I mean he very clearly thinks he's right about all those "Jerks" being kind of
over-inflated.

If he's right, then the very best, very most creative and correct people who
have vision and the most (deserved) self-confidence are still "Jerks" if they
recognize that any of their peers are bloom'in idjits.

And the bloom'in people taking pot-shots at them, like this author, are then
"Not Jerks"...

right... got it.

So unless everyone is exactly equal in worth, nearly everybody with awareness
is a "Jerk", and many, but not all, of them are wrong.

------
lunias
That's like, your opinion, man. Maybe stop being a jerk and try and see things
from my perspective...

I think a jerk is just someone who evades / sabotages communication efforts
around the analysis of a given action. Or someone who knowingly holds onto bad
assumptions in the presence of new information.

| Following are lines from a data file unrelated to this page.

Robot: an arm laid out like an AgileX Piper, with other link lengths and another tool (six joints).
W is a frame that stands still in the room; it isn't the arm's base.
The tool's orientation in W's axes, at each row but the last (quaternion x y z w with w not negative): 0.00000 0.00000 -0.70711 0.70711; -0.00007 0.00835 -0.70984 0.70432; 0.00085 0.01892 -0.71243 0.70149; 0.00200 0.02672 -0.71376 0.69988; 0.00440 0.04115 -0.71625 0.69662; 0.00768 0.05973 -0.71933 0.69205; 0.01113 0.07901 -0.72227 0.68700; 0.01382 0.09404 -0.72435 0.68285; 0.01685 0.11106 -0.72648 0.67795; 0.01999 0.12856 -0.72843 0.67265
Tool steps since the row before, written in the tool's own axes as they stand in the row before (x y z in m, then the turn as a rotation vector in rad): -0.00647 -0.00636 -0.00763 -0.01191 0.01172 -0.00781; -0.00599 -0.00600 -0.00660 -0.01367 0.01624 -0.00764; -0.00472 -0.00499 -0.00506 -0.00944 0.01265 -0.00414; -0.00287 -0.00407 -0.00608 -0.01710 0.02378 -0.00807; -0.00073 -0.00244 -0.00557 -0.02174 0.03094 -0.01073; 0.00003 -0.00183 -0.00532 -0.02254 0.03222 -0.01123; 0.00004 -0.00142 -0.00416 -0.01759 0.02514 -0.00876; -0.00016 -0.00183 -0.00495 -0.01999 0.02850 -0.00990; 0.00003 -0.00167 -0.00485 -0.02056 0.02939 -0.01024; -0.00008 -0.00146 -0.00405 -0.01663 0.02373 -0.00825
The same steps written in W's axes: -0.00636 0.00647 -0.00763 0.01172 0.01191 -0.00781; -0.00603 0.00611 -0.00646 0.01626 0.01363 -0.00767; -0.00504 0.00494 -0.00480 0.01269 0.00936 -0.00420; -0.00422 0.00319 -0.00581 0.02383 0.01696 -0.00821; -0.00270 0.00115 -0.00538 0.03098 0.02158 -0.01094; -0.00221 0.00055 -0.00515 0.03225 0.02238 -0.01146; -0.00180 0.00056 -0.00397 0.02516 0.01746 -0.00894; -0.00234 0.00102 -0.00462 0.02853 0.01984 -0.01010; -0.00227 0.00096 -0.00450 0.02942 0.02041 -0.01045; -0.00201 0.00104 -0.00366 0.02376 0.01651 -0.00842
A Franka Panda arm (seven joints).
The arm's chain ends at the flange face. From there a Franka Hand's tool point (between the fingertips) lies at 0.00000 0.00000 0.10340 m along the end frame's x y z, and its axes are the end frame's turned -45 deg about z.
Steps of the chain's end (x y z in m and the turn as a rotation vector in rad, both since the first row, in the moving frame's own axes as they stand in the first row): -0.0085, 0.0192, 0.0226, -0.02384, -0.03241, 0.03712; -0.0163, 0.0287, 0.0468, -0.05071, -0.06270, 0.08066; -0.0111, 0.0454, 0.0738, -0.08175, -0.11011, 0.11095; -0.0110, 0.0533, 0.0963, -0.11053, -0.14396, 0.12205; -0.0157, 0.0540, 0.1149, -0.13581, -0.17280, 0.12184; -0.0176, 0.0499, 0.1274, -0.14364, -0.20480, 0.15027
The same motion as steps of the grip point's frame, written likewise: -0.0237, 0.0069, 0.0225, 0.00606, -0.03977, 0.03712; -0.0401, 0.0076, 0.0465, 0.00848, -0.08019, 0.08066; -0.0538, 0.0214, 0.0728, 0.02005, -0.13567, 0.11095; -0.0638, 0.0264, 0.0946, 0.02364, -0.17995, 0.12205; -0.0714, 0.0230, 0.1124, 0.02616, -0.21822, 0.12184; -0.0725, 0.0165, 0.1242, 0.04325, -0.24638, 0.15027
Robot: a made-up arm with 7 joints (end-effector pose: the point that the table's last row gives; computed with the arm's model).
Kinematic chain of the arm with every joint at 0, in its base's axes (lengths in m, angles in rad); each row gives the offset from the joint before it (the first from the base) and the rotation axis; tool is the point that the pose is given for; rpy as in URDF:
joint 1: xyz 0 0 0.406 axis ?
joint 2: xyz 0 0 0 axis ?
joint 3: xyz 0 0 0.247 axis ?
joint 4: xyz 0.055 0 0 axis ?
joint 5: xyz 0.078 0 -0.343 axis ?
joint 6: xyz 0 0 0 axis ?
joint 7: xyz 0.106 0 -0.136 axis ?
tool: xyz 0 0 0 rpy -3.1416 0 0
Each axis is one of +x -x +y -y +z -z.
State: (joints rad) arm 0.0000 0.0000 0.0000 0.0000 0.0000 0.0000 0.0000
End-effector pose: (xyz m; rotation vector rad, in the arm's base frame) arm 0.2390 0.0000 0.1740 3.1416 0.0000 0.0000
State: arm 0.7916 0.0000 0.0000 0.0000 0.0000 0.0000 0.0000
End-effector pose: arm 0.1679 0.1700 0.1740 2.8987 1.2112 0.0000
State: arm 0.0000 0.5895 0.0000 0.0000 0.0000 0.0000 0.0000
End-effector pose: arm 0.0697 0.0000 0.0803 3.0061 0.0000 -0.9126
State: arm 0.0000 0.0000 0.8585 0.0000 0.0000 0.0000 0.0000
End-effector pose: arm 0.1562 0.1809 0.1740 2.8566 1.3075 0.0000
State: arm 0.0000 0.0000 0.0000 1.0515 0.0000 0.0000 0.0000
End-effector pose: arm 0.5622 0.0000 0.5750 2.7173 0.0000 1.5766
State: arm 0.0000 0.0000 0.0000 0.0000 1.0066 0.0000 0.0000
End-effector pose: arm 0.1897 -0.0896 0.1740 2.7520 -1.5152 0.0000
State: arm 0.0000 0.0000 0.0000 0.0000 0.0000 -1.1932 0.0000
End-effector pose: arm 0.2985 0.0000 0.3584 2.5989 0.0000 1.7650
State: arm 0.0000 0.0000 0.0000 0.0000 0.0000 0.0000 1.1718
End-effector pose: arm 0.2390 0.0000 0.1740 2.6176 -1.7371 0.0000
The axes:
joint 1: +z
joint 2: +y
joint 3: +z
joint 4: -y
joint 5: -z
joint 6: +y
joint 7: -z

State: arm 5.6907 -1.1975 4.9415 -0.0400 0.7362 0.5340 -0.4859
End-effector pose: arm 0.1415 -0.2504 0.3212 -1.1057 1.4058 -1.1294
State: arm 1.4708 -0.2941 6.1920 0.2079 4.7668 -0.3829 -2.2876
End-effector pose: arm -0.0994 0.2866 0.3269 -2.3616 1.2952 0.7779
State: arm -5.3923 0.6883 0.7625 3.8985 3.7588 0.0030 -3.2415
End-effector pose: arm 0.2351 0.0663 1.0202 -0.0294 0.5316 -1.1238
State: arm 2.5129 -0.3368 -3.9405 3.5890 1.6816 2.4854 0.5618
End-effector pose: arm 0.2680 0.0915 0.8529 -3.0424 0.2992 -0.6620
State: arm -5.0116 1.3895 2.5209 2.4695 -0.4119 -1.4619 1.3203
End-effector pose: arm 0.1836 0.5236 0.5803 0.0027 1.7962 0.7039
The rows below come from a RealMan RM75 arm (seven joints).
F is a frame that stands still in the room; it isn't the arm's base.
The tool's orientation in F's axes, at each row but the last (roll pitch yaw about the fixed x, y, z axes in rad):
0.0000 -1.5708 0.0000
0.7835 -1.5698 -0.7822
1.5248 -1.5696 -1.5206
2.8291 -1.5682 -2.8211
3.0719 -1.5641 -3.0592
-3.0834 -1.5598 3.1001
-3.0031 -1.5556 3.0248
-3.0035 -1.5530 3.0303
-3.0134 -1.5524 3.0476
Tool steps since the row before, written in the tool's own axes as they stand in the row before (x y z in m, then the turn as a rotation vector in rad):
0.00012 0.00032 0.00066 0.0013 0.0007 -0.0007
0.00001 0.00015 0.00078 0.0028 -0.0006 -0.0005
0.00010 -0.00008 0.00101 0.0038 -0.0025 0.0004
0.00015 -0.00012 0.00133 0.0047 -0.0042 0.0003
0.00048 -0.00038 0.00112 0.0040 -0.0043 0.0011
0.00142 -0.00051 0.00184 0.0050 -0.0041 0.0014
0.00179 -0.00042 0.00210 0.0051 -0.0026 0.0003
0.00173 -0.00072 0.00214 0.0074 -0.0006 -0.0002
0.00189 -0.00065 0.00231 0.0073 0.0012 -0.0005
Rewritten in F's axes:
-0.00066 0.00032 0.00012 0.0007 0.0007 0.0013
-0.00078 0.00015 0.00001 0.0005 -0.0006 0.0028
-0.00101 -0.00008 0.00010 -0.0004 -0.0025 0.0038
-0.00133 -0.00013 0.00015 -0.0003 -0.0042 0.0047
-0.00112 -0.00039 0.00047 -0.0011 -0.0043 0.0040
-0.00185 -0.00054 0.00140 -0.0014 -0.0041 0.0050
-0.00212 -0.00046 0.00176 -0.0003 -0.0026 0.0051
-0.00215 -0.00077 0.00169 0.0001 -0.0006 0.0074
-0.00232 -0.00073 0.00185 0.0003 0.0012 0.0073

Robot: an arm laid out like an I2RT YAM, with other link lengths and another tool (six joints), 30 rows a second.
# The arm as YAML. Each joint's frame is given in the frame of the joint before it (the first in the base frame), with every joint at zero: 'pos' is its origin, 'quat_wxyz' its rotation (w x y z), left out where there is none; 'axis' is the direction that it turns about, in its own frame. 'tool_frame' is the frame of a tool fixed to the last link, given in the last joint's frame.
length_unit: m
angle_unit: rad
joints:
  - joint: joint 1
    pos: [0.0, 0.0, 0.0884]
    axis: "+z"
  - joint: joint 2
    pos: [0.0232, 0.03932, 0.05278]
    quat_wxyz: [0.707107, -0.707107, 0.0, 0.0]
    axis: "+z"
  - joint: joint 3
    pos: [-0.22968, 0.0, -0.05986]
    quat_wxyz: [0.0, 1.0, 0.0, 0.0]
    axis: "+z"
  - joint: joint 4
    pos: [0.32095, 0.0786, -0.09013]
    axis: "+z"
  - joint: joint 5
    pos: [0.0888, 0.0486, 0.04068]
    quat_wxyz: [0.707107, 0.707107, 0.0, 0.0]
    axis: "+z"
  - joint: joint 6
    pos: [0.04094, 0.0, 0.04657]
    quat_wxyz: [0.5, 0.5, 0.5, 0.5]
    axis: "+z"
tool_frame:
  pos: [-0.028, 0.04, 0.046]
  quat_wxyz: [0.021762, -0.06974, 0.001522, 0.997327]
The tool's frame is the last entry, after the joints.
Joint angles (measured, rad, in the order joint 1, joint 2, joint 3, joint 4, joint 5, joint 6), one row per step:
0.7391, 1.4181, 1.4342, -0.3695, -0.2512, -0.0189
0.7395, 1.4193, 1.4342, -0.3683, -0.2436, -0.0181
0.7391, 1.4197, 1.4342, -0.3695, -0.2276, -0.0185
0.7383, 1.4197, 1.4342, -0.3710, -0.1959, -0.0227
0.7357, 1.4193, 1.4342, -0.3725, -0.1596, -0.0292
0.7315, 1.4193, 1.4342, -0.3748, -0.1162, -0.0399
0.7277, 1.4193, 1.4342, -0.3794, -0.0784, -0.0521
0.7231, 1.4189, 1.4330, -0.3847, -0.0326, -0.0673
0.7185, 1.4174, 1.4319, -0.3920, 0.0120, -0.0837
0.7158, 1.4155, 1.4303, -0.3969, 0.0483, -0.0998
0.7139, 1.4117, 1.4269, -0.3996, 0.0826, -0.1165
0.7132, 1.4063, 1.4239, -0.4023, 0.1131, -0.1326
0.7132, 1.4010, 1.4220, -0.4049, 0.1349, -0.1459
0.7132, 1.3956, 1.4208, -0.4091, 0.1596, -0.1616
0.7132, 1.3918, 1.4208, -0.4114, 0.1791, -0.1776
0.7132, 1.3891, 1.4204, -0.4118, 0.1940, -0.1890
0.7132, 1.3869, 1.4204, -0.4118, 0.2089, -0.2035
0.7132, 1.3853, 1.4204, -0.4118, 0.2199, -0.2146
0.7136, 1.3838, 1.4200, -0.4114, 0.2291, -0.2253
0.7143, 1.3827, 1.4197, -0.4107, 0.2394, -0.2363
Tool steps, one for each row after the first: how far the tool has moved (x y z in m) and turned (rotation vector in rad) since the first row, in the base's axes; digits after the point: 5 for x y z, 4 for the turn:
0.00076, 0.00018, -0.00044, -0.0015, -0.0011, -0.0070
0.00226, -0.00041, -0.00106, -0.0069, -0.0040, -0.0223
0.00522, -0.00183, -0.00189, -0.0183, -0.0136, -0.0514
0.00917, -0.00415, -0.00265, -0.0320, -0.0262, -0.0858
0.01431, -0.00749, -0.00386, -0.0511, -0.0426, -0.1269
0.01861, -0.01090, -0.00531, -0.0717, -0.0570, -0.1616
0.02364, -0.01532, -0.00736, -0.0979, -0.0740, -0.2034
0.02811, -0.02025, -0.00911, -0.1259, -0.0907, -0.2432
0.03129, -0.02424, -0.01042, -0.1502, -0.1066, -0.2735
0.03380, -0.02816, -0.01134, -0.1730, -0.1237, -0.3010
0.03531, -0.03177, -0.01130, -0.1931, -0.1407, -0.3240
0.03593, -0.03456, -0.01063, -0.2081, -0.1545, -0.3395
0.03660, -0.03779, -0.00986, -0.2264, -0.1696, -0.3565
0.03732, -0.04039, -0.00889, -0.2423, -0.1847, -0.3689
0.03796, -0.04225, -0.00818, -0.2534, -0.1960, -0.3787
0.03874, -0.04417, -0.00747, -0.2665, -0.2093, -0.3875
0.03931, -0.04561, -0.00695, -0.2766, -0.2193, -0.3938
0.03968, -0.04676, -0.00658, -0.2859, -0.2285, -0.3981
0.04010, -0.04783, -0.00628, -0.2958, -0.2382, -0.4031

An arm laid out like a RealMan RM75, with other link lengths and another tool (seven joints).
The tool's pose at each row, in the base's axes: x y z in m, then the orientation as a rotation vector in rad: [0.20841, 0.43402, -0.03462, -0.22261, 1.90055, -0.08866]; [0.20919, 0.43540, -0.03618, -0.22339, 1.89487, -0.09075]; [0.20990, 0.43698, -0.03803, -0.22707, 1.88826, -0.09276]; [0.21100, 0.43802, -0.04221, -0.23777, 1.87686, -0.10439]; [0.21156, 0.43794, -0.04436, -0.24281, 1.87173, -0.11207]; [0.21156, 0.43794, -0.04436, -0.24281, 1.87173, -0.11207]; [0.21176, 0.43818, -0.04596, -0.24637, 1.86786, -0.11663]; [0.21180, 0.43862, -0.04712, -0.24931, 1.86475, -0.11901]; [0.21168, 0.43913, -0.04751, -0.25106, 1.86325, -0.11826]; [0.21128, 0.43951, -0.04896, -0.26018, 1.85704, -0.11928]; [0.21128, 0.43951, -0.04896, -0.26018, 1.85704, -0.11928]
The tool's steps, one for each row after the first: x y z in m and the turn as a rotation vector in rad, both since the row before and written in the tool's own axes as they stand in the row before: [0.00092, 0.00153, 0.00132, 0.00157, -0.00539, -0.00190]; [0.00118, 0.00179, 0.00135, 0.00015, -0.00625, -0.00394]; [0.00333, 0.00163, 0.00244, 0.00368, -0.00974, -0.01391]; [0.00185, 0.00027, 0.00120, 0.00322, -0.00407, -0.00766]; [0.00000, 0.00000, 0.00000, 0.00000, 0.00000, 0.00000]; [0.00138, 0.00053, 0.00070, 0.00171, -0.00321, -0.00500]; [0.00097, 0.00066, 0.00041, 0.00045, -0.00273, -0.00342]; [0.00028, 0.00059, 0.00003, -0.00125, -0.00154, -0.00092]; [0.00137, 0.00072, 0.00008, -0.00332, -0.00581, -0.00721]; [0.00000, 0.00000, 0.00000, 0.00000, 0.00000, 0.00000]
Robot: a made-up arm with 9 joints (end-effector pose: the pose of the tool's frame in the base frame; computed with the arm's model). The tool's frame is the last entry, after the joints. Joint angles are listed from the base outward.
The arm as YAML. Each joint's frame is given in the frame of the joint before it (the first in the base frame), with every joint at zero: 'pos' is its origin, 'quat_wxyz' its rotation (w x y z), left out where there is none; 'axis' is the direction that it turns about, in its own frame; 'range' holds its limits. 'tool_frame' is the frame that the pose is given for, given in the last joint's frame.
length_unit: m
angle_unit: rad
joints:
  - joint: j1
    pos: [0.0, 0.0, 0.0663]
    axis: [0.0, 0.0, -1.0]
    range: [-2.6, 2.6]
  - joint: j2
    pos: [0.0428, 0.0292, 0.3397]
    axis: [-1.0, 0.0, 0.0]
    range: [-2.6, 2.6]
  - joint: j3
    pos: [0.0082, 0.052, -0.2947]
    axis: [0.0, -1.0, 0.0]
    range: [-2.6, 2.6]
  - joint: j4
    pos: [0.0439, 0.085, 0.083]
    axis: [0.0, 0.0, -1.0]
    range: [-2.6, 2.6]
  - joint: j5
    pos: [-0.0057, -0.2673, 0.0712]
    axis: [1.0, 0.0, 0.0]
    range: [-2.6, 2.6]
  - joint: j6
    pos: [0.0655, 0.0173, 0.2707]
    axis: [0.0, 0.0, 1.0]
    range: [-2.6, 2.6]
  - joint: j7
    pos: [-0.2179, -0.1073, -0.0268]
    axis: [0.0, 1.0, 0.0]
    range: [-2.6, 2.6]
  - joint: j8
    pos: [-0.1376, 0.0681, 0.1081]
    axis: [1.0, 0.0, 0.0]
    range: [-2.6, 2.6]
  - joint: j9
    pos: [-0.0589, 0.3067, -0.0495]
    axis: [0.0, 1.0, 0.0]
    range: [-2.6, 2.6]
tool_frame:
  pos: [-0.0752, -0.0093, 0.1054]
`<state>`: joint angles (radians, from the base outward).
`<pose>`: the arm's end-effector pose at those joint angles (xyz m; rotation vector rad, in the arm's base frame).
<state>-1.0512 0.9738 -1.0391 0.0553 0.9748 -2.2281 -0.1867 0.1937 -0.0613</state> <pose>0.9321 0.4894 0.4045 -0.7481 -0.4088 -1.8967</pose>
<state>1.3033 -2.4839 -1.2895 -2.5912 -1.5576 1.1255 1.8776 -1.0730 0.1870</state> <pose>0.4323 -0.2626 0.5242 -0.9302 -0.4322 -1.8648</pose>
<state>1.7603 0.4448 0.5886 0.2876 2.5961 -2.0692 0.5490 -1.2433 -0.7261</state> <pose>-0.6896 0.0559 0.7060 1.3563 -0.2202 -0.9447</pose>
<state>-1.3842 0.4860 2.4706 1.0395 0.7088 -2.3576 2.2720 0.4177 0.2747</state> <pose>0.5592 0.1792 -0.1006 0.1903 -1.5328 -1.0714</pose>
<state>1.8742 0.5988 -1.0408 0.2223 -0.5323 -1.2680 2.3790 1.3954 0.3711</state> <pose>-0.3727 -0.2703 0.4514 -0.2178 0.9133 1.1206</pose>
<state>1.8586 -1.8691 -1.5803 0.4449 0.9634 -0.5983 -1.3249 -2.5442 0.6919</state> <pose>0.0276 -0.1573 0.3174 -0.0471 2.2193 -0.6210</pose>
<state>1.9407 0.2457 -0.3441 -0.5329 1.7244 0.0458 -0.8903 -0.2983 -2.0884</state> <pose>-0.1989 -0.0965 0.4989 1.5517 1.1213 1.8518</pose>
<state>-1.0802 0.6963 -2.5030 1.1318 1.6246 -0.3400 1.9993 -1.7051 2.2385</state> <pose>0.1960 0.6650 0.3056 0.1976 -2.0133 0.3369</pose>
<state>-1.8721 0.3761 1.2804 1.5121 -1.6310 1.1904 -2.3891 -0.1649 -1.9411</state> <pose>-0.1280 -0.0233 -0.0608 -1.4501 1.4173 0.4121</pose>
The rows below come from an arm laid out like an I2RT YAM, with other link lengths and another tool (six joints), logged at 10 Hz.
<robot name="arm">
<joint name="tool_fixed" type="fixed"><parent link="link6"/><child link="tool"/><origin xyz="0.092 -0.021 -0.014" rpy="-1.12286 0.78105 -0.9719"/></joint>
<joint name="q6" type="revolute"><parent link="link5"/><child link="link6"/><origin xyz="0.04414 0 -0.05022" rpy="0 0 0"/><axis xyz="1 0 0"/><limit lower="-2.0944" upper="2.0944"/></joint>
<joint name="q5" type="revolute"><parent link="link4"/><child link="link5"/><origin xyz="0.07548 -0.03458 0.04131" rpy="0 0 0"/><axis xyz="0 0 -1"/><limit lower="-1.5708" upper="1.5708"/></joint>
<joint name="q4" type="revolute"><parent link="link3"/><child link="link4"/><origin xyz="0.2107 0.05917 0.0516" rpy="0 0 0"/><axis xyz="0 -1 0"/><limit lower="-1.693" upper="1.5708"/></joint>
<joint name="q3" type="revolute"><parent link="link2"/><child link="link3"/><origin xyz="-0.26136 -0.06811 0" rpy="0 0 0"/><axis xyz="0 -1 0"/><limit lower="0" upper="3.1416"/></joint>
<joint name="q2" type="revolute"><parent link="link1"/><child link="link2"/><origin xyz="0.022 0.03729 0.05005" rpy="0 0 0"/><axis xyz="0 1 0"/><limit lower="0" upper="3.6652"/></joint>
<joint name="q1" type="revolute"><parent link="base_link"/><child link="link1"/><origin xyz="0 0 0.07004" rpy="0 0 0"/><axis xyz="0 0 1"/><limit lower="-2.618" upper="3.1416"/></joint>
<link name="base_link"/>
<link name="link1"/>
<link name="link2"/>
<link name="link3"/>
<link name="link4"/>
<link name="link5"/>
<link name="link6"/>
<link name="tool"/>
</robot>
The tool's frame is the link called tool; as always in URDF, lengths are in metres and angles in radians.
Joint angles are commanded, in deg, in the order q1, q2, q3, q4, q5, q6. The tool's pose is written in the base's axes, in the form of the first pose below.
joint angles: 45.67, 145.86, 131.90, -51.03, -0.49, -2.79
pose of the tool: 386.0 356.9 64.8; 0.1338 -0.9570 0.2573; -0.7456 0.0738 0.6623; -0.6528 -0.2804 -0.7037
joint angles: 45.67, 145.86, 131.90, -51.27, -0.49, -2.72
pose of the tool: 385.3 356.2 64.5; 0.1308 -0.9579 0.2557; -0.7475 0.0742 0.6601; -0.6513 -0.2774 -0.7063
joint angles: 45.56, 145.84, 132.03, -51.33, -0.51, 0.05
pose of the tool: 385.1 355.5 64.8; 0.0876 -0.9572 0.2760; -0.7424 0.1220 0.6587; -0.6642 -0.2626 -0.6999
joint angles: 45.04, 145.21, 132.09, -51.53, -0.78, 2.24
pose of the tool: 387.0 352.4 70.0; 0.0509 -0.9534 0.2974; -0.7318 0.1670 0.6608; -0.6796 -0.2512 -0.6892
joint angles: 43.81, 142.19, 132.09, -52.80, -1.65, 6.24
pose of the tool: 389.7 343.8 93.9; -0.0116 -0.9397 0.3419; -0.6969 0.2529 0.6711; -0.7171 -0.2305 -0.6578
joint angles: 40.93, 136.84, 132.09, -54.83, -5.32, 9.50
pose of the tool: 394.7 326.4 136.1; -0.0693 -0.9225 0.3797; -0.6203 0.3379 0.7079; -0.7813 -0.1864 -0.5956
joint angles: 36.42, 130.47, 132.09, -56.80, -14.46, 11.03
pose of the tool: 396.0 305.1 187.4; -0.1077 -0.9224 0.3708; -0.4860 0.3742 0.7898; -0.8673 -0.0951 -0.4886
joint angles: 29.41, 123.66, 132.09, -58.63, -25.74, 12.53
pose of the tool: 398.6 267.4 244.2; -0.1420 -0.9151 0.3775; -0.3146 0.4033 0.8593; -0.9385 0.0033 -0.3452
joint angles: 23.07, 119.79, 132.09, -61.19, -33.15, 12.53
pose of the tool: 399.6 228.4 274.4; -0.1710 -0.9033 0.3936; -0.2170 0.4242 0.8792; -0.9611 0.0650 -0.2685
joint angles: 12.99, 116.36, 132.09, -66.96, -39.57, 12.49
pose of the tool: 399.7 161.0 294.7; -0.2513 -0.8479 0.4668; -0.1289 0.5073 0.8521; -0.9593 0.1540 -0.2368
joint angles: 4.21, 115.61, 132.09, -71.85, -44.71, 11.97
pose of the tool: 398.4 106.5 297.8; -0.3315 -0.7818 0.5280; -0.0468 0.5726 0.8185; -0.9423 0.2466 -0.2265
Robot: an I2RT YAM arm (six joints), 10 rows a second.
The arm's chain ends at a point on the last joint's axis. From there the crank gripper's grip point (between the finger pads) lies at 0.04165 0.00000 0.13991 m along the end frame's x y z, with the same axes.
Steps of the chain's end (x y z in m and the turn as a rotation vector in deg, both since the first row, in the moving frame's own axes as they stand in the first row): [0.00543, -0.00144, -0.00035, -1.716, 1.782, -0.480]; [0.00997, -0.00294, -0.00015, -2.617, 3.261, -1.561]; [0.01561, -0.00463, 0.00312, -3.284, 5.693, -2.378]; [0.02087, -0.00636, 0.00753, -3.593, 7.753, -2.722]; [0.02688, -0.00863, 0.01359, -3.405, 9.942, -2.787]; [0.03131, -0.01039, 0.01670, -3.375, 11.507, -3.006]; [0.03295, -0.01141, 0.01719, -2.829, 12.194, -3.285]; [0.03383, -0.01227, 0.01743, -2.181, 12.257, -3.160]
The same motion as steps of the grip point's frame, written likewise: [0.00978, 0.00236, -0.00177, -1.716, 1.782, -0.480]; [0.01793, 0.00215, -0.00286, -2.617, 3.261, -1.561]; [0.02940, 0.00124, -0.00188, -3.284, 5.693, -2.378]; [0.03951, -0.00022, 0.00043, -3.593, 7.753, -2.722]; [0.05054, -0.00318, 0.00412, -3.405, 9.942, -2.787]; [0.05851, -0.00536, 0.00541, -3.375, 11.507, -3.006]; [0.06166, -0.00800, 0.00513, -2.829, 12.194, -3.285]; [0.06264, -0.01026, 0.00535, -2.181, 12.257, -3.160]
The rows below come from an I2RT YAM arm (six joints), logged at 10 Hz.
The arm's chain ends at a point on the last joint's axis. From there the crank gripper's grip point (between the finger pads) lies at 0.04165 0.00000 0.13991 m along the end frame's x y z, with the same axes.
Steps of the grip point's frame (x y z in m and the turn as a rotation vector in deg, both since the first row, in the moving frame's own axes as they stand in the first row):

The first line of defense against jerks is communication. It seems that more
jerks emerge when communication is stifled and mutual understanding is never
reached.

------
mft_
I found this an odd article to read. Some of it seemed exceptionally
interesting and insightful, while other parts felt very /r/iam14andthisisdeep.

(Maybe my jerkish fraction failed to empathise with some parts!)

------
thsealienbstrds
I really hope that's not true.

------
drannex
Good.